'Ethics save the life of biomedicine'

Professor Annelien Bredenoord and her inaugural lecture

Can ethics save biomedical sciences? This question was posed today by Annelien Bredenoord, professor of Ethics in Biomedical Innovation at UMC Utrecht and Utrecht University, in her inaugural lecture. ‘We aim for ethics that guide biomedical innovations from the inside from laboratory to society.’

In the 1960s, academic ethics were withering away, according to Annelien Bredenoord. Ethics were too abstract, too theoretical and too parochial. This all changed when medical science experienced one breakthrough after another – from prenatal diagnostics to the contraceptive pill, from mechanical ventilation technology to organ transplantation.

Bredenoord: ‘Although great optimism reigned regarding the unprecedented possibilities afforded by technology, the possible drawbacks of technology were also acknowledged.’ This led to a new discipline – bioethics – which currently has been flourishing like never before.

‘It seems as if the biomedical sciences and medicine are experiencing the same things that ethics did seventy years ago'

In recent years it has been the medical sciences which have come under strong criticism. The list of criticism goes on and on: many studies cannot be reproduced, publication bias abounds, the pressure to publish leads to quantity dispelling quality, and the questions being addressed have low priority. Another issue is the ‘valley of death’, referring to the fact that few studies ever make it out of the laboratory to contribute to new treatments.

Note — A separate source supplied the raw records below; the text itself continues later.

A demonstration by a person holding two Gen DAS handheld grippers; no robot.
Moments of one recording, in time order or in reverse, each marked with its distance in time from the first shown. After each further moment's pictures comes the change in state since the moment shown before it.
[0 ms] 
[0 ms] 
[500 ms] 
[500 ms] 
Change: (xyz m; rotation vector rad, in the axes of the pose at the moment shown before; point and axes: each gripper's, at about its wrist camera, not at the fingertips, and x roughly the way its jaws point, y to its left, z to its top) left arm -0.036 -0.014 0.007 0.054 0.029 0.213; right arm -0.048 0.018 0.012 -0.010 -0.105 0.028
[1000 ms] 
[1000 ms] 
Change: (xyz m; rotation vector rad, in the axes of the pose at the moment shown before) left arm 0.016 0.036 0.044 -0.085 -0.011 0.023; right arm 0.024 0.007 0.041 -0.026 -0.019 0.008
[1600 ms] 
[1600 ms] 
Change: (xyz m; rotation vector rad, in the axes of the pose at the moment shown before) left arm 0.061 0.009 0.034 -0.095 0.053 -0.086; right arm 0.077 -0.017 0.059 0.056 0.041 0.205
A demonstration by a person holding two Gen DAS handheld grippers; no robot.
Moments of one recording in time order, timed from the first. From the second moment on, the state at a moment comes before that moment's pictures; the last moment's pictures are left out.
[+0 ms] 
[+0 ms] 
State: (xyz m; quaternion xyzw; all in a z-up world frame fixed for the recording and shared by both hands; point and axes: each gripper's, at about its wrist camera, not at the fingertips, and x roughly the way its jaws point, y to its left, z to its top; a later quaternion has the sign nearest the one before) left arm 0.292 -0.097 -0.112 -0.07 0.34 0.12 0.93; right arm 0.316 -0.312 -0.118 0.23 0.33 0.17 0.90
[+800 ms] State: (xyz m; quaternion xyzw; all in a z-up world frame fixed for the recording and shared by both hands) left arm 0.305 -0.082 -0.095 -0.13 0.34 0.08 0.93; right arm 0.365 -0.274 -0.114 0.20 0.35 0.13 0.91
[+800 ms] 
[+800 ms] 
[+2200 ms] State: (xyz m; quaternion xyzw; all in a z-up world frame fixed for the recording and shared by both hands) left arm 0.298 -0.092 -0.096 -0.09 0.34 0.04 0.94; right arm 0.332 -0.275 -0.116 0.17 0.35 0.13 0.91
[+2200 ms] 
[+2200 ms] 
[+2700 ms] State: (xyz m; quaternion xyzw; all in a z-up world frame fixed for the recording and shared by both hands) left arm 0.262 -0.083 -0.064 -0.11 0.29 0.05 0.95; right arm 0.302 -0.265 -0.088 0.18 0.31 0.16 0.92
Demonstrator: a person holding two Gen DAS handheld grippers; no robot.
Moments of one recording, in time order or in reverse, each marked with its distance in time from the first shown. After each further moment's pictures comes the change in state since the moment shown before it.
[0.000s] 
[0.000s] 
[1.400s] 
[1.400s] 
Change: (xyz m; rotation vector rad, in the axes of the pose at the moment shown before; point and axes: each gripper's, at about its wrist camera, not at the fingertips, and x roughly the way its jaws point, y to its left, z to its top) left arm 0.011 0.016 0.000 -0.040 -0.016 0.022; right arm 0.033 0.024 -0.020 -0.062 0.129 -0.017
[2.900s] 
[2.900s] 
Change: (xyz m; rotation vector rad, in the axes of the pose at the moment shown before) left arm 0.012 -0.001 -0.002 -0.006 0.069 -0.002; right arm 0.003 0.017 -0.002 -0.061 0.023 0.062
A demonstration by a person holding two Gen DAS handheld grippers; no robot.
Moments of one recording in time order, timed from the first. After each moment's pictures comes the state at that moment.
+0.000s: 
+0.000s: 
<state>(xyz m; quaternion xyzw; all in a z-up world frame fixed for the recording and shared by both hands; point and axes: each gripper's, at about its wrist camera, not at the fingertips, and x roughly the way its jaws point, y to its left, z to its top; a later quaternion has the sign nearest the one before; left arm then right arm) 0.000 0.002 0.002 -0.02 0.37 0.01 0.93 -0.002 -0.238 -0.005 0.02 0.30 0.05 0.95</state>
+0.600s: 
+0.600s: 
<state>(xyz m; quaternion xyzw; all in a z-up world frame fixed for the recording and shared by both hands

‘It seems as if the biomedical sciences and medicine are experiencing the same things that ethics did seventy years ago: it is too parochial, it is not focused on the major issues, and patients and the outside world are not consulted enough about the research agenda’, says Bredenoord. ‘I think that medical ethics – which thanks its existence in part to medical innovation – can now return the favour by helping medical sciences to recuperate.’

Co-production

The solution lies in part in what Bredenoord refers to as ethical parallel research. This entails that the medical ethicist is involved in the very first stages in the process of medical or biomedical research. The ethicist works together with the researcher in the lab, the data scientist at the computer, with patients and test subjects, and with the physician who wants to begin a clinical trial.

‘In any case we can provide the first aid which currently is so sorely needed’

‘We need to aim for co-production, where science, biomedical technology, ethics and society shape one another. This is the counterpart of the classical view, where science and ethics and society are all strictly separate worlds, with separate distinct roles. The question shouldn't be: “Are you for or against a certain type of new medical biotechnology, such as genetically changing embryos?” A better question would be: “How can new biomedical technology be given an ethically responsible form?” Co-production is the only way that we can address questions that relate to the desires and needs of parties such as patients. And in society today, this is the only solution for what we refer to as the Major Issues we are struggling with. An ethicist can assist in this process.’

Public lectures

In addition – Bredenoord explains – an ethicist conducting ethical parallel research will be able to unearth any implicit value judgments in the study or study design at an early stage, while an ethicist also ensures a natural connection between academia and the outside world, for instance by giving public lectures or using social media. Can ethics indeed thus rescue the biomedical and medical sciences? ‘In any case we can provide the first aid which currently is so sorely needed’, says Bredenoord.